== Task description ==
Stopping right after the line with "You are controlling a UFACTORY", please reproduce the material below exactly from its first line.

== Data shown ==
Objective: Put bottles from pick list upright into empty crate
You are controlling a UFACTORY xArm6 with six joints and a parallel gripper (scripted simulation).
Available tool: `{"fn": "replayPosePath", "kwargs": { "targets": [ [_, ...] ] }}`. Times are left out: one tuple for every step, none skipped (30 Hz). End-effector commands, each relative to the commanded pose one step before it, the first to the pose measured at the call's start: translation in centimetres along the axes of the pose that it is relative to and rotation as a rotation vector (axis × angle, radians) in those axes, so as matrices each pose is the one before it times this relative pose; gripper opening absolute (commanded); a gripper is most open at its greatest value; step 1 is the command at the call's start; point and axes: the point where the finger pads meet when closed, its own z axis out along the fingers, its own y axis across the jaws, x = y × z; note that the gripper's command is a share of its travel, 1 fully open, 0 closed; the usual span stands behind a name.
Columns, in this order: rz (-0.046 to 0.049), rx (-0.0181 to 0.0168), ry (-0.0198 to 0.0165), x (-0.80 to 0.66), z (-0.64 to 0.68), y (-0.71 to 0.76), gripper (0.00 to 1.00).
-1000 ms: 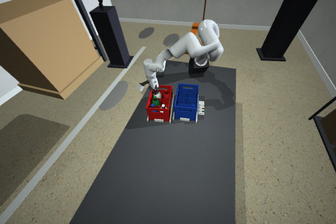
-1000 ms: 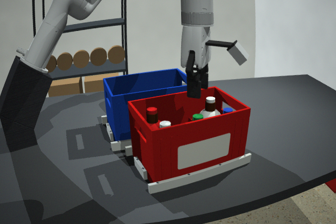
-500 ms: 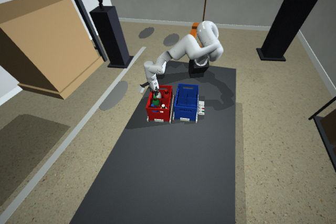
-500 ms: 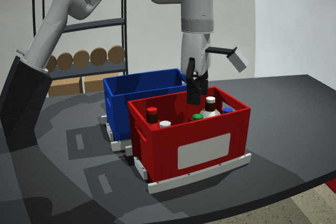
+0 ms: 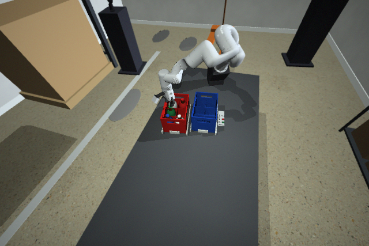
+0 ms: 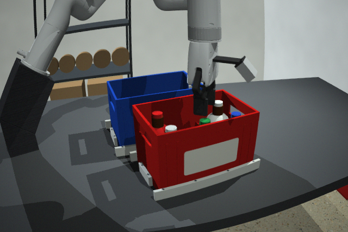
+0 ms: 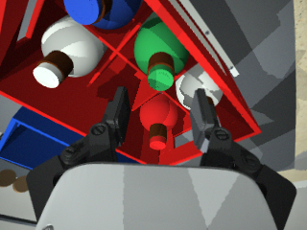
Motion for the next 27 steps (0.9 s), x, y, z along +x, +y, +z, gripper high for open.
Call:
{"fn": "replayPosePath", "kwargs": {
  "targets": [
    [-0.00099,-0.00085,0.00391,0.159,0.397,-0.001,0.65],
    [0.0,0.00001,0.0,0.0,0.133,0.0,0.65],
    [0.0,0.0,0.0,0.0,0.0,0.0,0.65],
    [0.0,0.0,0.0,0.0,0.0,0.0,0.65],
    [0.0,0.00001,0.0,0.0,0.134,0.0,0.65],
    [0.0,0.0,0.0,0.0,0.133,0.0,0.65],
    [0.0,0.0,0.0,0.0,0.133,0.0,0.65],
    [0.0,0.0,0.0,0.0,0.133,0.0,0.65],
    [0.0,0.0,0.0,0.0,0.133,0.0,0.65],
    [0.0,0.0,0.0,0.0,0.133,0.0,0.65],
    [0.0,0.0,0.0,0.0,0.133,0.0,0.65],
    [0.0,0.0,0.0,0.0,0.133,0.0,0.65],
    [0.0,0.0,0.0,0.0,0.133,0.0,0.65],
    [0.0,0.0,0.0,0.0,0.133,0.0,0.65],
    [0.0,0.0,0.0,0.0,0.133,0.0,0.65],
    [0.0,0.0,0.0,0.0,0.133,0.0,0.65],
    [0.0,0.0,0.0,0.0,0.133,0.0,0.65],
    [0.0,0.0,0.0,0.0,0.133,0.0,0.65],
    [0.0,0.0,0.0,0.0,0.133,0.0,0.65],
    [0.0,0.0,0.0,0.0,0.0,0.0,0.65],
    [0.0,0.0,0.0,0.0,0.0,0.0,0.65],
    [0.0,0.00001,0.0,0.0,0.134,0.0,0.65],
    [0.0,0.0,0.0,0.0,0.133,0.0,0.65],
    [0.0,0.0,0.0,0.0,0.133,0.0,0.65],
    [0.0,0.0,0.0,0.0,0.133,0.0,0.65],
    [0.0,0.0,0.0,0.0,0.133,0.0,0.65],
    [0.0,0.0,0.0,0.0,0.133,0.0,0.65]
  ]
}}
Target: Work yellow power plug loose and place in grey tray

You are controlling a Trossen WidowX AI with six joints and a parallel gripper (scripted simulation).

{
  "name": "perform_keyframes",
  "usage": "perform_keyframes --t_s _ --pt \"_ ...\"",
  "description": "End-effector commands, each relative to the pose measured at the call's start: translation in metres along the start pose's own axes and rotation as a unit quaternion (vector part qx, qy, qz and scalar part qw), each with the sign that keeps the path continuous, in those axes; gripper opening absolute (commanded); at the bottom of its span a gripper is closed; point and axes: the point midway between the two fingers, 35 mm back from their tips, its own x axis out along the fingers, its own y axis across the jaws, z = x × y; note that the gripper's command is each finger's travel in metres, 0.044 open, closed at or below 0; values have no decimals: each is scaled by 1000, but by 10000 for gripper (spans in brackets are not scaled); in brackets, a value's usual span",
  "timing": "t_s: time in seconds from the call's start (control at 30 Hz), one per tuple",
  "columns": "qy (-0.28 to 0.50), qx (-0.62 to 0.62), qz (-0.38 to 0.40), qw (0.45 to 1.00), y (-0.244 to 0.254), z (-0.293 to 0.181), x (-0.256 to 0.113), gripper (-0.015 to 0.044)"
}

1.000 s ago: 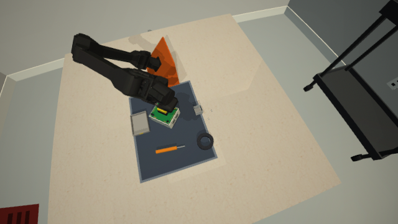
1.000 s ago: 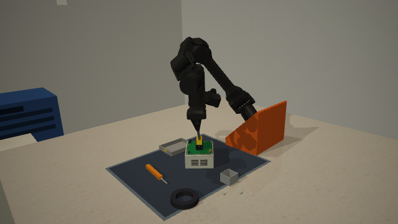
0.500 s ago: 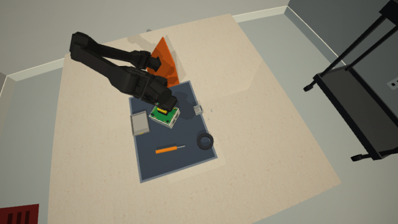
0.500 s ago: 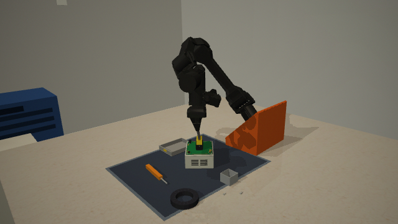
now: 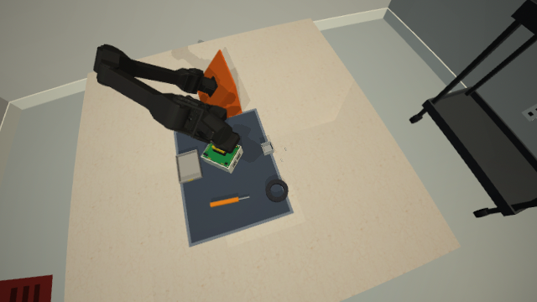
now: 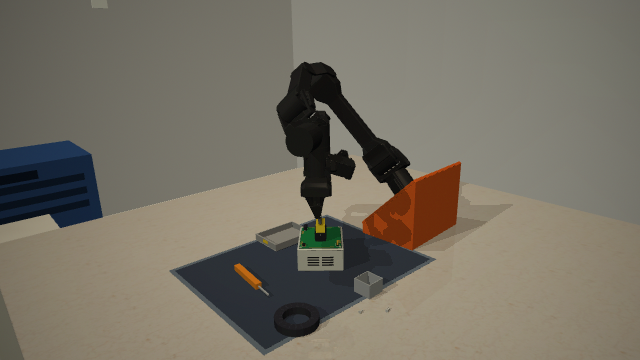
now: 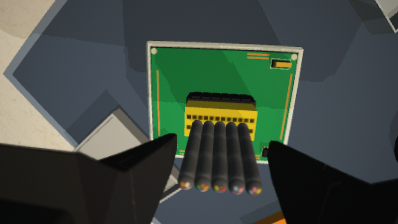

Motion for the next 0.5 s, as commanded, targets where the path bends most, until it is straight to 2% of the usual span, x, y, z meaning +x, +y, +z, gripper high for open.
perform_keyframes --t_s 0.0,0.07,0.37,0.47 --pt "1 -4 2 1000 1 1 5 249" --pt "1 -4 2 1000 1 1 5 249" --pt "1 -4 2 1000 1 1 5 13" --pt "1 -4 2 1000 1 1 5 0"
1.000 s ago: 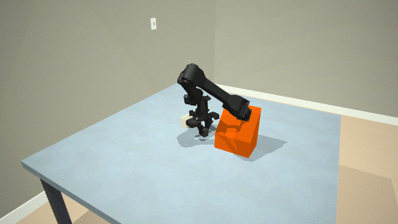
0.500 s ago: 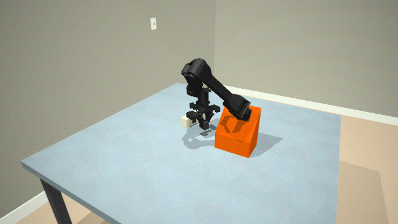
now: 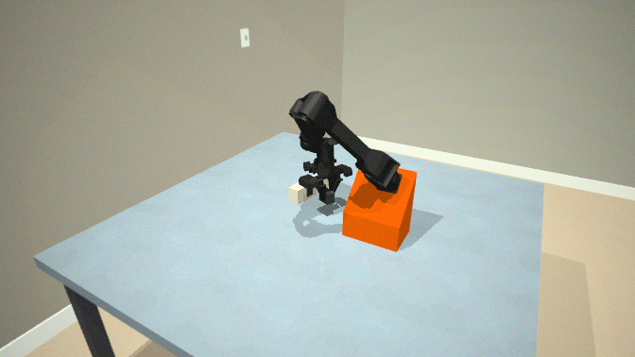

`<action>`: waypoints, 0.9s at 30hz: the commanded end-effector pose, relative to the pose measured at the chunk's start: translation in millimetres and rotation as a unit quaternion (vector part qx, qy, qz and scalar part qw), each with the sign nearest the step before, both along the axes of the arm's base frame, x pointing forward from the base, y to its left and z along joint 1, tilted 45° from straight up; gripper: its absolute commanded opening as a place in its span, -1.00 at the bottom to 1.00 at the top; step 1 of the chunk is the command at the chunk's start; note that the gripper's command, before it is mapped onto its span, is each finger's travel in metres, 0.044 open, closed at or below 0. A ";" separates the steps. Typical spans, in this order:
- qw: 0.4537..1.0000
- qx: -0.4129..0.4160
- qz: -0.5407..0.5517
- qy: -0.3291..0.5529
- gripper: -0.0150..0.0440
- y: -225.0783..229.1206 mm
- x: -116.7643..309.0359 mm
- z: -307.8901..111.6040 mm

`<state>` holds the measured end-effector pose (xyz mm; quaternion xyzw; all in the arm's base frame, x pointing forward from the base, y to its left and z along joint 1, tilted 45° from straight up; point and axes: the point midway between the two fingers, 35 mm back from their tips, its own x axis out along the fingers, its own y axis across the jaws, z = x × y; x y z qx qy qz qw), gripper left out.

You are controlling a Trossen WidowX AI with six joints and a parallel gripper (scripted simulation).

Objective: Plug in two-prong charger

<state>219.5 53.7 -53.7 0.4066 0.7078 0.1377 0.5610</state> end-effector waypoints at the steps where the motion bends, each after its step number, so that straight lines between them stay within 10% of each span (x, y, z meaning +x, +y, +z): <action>1: 1.000 -0.005 0.005 -0.010 -0.49 -6.3 4.0 -7.1; 27: 0.998 -0.009 0.038 -0.044 -0.49 -27.3 10.0 -47.2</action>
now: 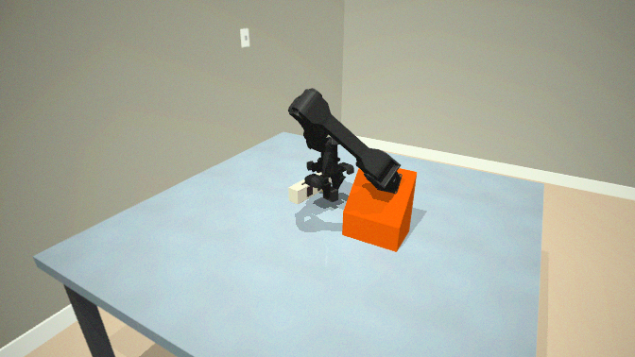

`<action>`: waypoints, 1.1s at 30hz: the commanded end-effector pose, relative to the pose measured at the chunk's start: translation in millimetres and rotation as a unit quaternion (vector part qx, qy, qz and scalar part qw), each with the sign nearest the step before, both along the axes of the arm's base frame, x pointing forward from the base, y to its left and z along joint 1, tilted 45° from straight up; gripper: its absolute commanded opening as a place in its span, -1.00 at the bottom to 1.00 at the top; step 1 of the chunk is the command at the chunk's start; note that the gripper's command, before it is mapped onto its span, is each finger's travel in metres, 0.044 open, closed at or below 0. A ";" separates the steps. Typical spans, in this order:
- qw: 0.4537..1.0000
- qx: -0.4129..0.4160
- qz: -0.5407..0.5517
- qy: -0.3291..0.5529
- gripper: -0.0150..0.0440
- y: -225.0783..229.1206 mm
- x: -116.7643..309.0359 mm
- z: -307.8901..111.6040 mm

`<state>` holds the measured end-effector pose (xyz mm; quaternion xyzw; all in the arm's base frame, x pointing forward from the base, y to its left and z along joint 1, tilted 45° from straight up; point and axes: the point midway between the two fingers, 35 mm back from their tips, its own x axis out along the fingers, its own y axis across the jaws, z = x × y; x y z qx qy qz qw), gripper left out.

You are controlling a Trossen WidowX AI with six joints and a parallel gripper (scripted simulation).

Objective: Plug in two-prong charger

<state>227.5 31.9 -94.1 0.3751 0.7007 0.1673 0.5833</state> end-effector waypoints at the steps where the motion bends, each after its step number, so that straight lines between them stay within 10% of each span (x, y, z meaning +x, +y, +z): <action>1: 1.000 -0.004 0.006 -0.009 -0.49 -6.3 2.1 -8.5; 33: 0.998 -0.006 0.048 -0.050 -0.49 -28.7 -3.1 -62.7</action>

== Solution for this problem ==
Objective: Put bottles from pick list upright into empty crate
You are controlling a UFACTORY xArm6 with six joints and a parallel gripper (scripted simulation).

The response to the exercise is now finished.